Source data Start Marker
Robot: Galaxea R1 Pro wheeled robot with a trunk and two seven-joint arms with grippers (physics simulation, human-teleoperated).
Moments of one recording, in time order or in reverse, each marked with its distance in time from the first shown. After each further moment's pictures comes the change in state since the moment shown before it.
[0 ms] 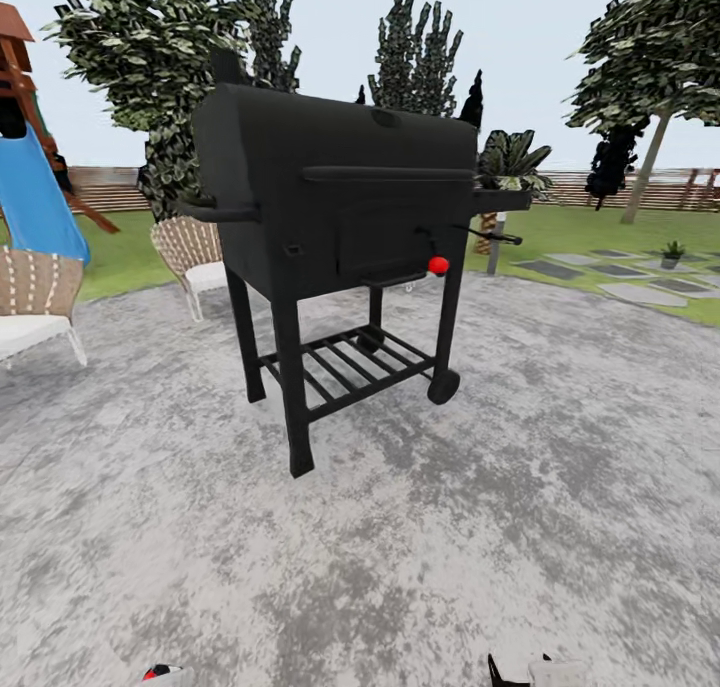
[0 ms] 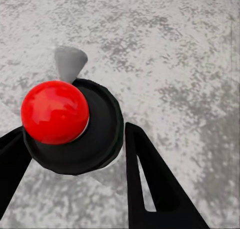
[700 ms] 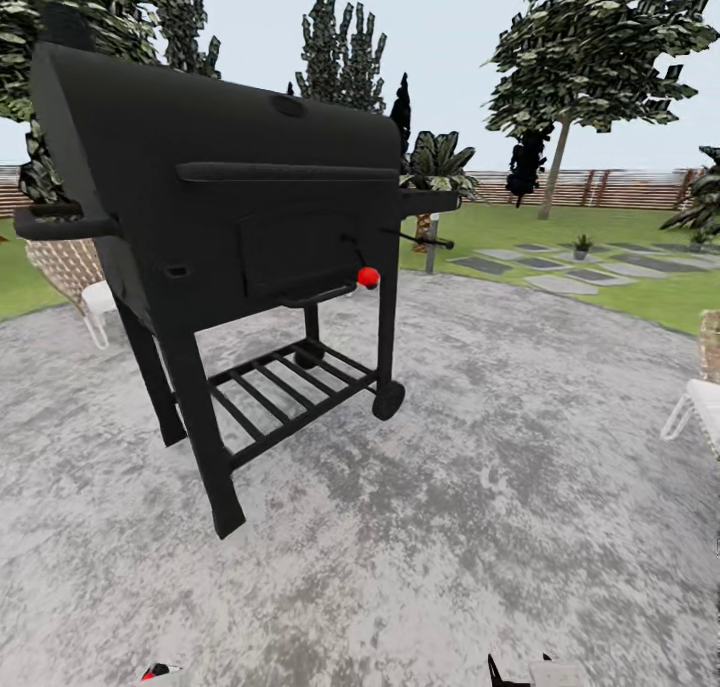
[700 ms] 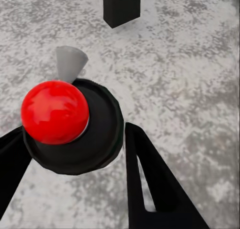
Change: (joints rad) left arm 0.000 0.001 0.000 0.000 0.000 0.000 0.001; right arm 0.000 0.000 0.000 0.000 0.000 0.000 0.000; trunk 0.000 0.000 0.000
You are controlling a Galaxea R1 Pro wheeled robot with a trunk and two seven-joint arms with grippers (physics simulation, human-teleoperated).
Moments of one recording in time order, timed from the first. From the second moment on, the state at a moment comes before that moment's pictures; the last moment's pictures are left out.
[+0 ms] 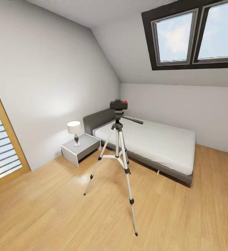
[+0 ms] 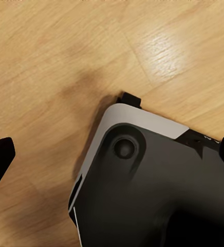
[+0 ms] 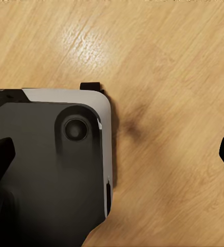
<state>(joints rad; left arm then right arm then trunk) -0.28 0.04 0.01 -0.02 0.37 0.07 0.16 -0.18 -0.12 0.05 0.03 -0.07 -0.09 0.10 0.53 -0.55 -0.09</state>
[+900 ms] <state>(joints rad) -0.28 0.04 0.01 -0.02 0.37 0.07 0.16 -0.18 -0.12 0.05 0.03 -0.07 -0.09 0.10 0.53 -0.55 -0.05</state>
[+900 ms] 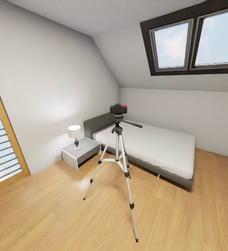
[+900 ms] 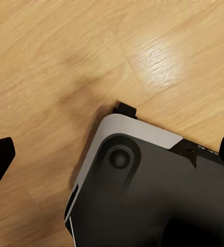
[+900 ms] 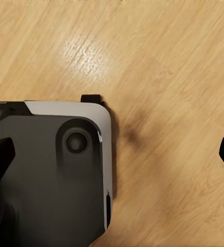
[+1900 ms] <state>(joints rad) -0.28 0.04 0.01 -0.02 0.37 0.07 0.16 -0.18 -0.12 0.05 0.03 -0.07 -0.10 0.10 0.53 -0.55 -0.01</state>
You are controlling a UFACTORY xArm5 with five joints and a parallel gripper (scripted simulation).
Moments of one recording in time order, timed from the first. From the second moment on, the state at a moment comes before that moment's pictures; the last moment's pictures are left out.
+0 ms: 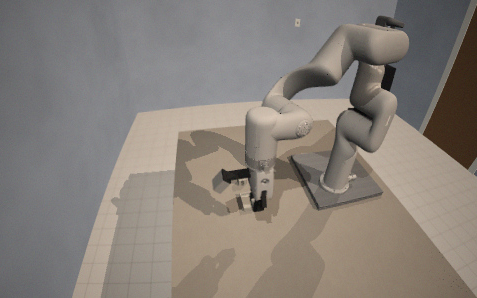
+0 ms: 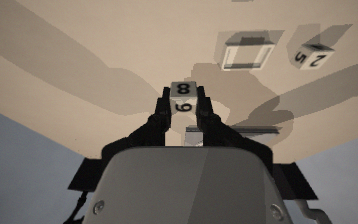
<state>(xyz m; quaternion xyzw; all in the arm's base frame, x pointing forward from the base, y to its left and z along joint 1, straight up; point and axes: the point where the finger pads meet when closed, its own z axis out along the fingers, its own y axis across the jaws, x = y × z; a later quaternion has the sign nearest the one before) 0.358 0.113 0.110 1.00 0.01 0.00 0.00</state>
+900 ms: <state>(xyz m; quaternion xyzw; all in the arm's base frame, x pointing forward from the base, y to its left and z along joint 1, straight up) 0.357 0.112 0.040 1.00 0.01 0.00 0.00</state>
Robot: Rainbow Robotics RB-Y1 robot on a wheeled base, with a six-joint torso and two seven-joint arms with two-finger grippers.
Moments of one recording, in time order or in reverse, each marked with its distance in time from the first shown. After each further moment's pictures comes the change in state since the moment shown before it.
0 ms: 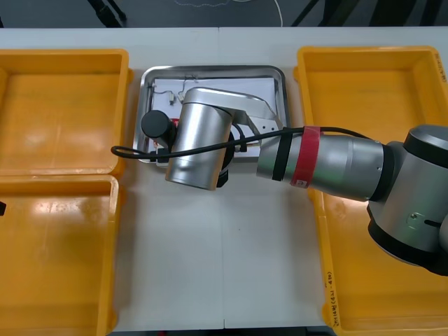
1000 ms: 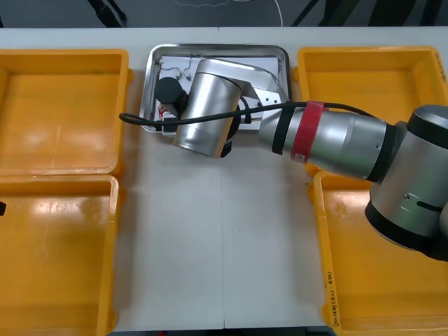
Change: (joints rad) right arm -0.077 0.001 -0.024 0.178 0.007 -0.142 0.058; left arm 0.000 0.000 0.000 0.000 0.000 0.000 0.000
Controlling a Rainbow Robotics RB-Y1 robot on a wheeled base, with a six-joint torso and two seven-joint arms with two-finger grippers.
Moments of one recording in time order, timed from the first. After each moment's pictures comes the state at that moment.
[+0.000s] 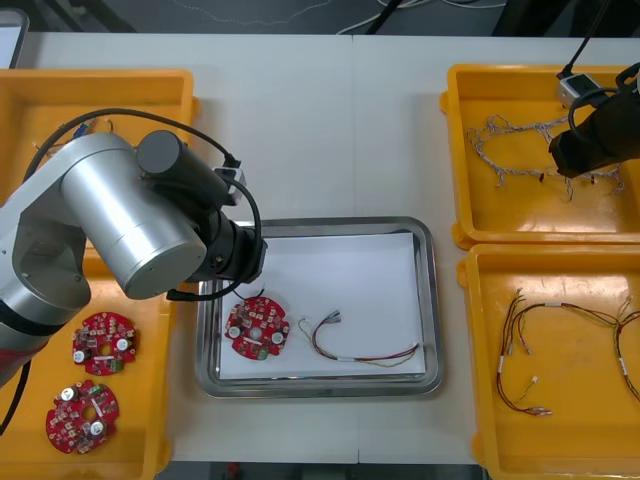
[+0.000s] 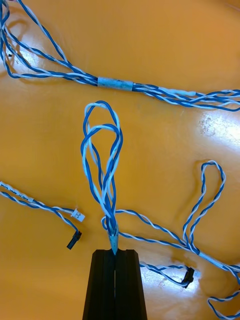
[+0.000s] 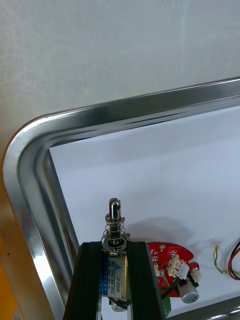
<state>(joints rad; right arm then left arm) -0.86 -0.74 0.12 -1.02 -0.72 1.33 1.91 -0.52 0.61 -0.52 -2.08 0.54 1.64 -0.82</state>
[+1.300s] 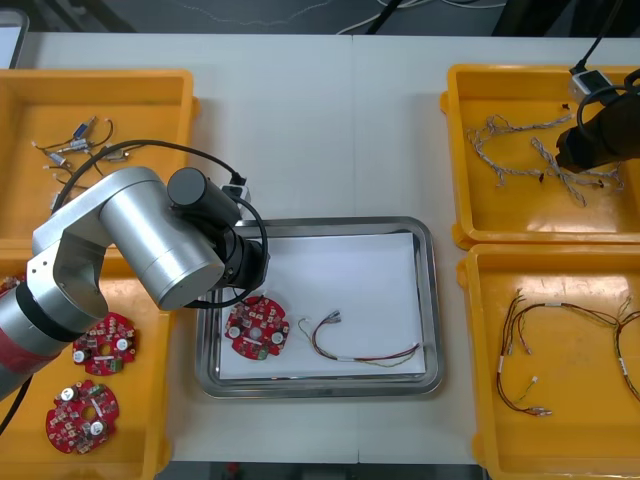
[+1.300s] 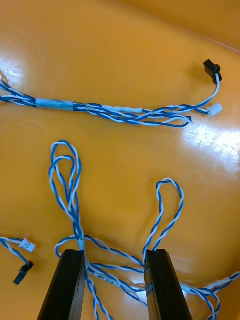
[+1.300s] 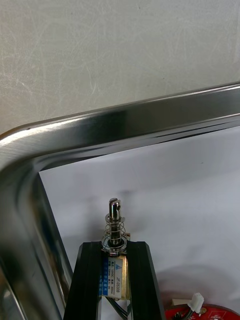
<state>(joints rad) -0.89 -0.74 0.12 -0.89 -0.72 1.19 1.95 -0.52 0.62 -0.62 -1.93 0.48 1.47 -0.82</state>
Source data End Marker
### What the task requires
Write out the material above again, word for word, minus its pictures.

### Your response
Robot: Galaxea R1 Pro wheeled robot with a trunk and two seven-joint arms with grippers (physics simulation, human-teleoperated).
Moments of one recording, in time order or in reverse, each marked with its distance in time from the first shown. After each further moment's pictures comes the change in state since the moment shown before it.
[0 ms] 
[0 ms] 
[700 ms] 
[700 ms] 
Change: (joints rad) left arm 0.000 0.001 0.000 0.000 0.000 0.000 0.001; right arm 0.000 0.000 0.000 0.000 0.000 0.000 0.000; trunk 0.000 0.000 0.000
You are controlling a Galaxea R1 Pro wheeled robot with a trunk and two seven-joint arms with grippers (physics simulation, human-teleoperated).
Moments of one recording in time order, timed from the first. From the second moment on, the state at a moment comes before that moment's pictures; the last moment's pictures are left out.
[+0 ms] 
[+0 ms] 
[+0 ms] 
<state>(joints rad; left arm then right arm then trunk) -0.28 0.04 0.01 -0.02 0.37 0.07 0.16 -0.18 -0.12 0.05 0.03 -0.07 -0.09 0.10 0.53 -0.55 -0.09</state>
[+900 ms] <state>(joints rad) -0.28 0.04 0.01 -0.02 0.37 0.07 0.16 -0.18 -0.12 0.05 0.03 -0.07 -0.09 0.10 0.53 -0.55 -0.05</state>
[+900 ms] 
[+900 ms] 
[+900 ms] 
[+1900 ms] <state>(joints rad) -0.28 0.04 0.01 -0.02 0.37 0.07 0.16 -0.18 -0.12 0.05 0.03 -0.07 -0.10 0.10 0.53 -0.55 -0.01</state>
You are controlling a UFACTORY xArm5 with five joints and a parallel gripper (scripted simulation).
Moments of one recording in time order, timed from the first. From the second moment on, the state at a moment comes before that moment's pictures; the last moment's pictures are left out.
+0 ms: 
+0 ms: 
<state>(xyz m; quaternion xyzw; all in the arm's base frame, x pointing forward from the base, y to its left and z along joint 1, straight up; point and axes: the point where the finger pads meet when closed, its own z axis out along the fingers, its own y axis across the jaws, x = y × z; a later quaternion has the sign nearest the one before) 0.358 0.113 0.110 1.00 0.01 0.00 0.00</state>
+900 ms: <state>(xyz m; quaternion xyzw; all in the arm's base frame, x pointing forward from the base, y to its left and z along joint 1, straight up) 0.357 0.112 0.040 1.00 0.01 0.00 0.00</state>
Robot: Rainbow Robotics RB-Y1 robot on a wheeled base, with a six-joint torso and two seven-joint arms with two-finger grippers.
Moments of one recording, in time order or in reverse, each marked with its distance in time from the first shown. After each further moment's pictures comes the change in state since the moment shown before it.
0 ms: 
1000 ms: 
Change: (joints rad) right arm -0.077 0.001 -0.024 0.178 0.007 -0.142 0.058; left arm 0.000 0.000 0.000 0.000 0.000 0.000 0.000
Controlling a Rainbow Robotics RB-Y1 robot on a wheeled base, with a six-joint torso and two seven-joint arms with two-finger grippers.
Moments of one recording in time order, timed from the first. After each moment's pictures comes the state at that moment.
[+0.000s] 
[+0.000s] 
[+0.000s] 
<state>(joints rad; right arm then left arm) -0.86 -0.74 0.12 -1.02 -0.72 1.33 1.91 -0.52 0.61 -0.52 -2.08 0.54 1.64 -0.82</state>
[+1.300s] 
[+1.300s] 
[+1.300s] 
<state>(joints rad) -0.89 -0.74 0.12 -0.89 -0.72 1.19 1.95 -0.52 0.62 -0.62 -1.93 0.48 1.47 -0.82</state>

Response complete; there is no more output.